• **Source data**:
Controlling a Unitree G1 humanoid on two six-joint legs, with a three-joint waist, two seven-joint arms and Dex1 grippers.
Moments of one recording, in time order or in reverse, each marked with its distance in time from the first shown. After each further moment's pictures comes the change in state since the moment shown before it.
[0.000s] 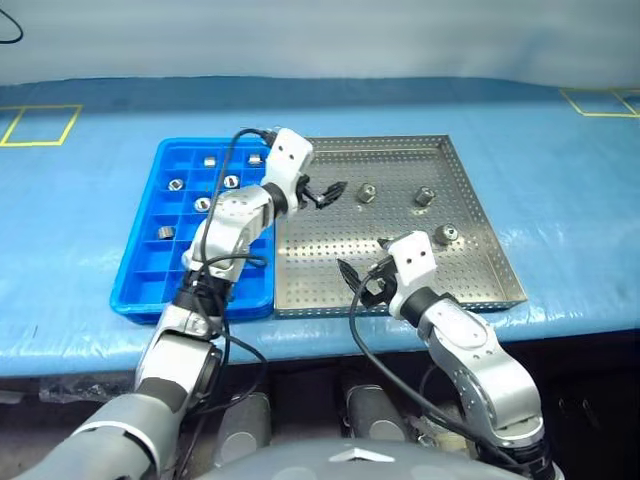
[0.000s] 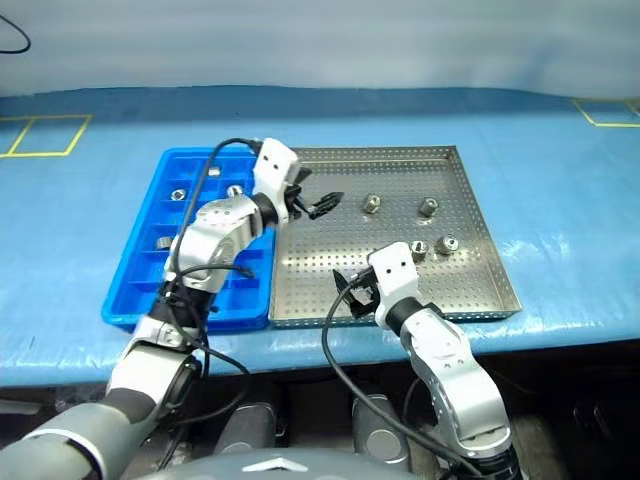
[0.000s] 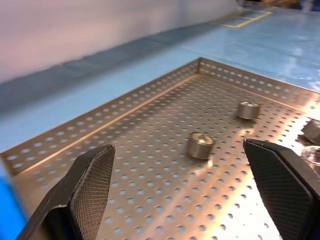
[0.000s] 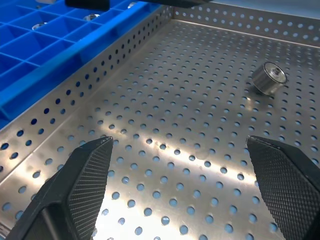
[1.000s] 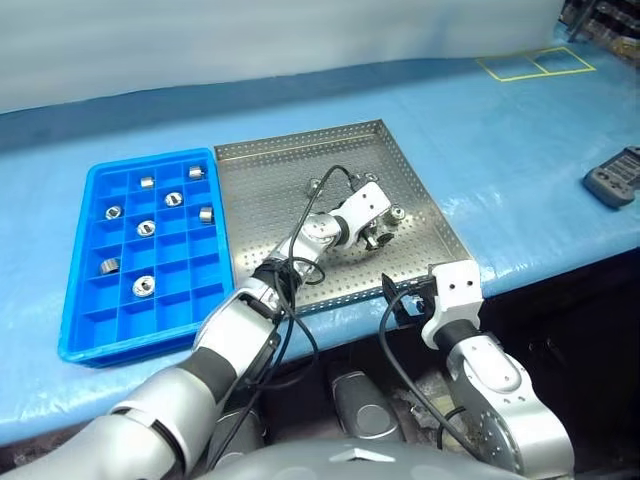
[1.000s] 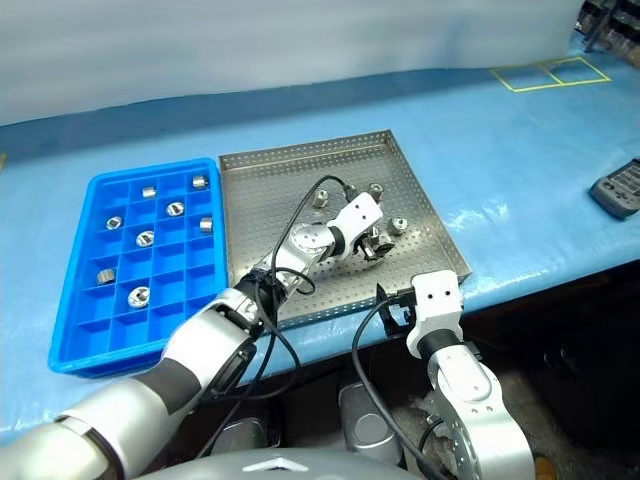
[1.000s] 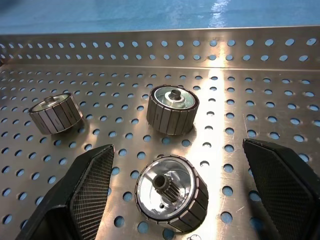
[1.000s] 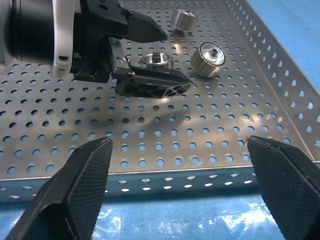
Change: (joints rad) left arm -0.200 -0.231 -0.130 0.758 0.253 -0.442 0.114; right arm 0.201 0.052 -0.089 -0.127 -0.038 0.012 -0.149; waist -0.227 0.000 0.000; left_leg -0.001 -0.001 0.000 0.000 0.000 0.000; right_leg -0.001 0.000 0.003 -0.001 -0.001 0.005
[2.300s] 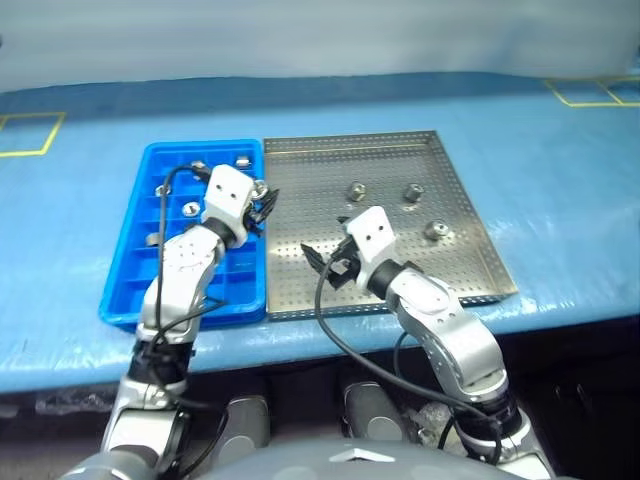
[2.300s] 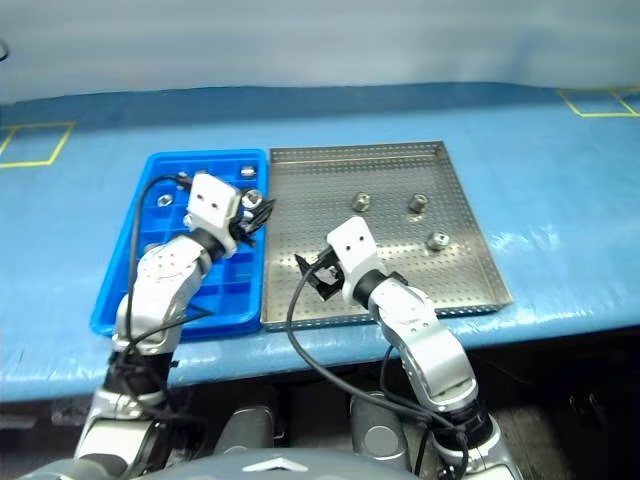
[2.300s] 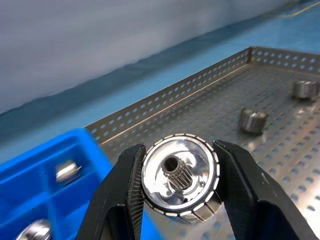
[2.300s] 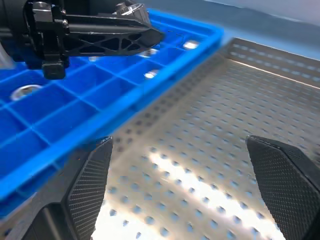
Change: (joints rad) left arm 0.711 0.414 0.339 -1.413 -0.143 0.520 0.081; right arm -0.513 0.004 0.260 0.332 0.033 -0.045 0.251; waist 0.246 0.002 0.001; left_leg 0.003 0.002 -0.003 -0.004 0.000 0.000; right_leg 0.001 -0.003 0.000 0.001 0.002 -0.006
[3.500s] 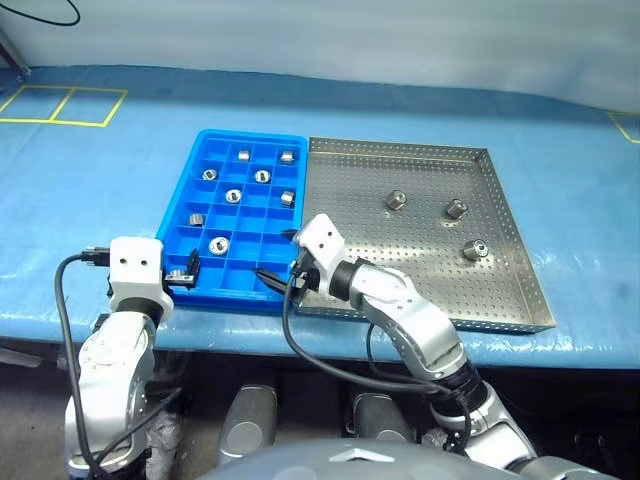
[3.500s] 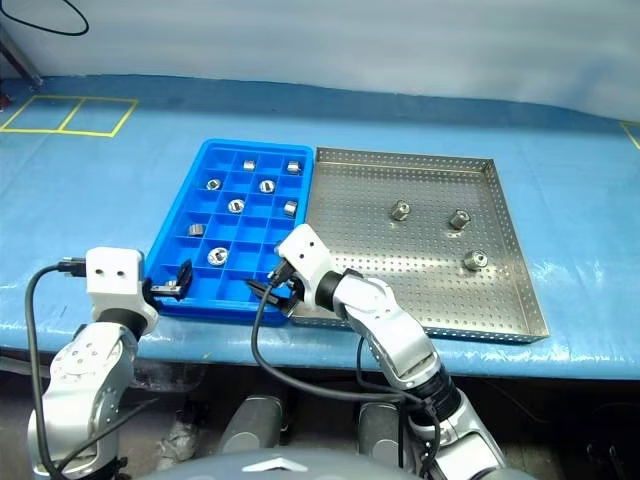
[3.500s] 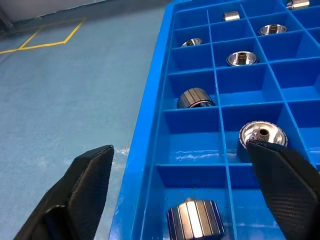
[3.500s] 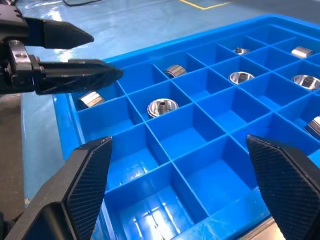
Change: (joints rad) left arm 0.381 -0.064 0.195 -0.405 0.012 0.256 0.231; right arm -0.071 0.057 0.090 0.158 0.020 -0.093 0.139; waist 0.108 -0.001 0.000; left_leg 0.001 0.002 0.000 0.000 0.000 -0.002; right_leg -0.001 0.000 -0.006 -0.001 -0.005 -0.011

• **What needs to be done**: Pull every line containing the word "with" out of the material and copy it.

• **Answer below**:
Controlling a Unitree G1 humanoid on two six-joint legs, with a three-joint waist, two seven-joint arms and Dex1 grippers.
Moments of one recording, in time order or in reverse, each marked with its distance in time from the first shown. After each further moment's pictures comes the change in state since the moment shown before it.

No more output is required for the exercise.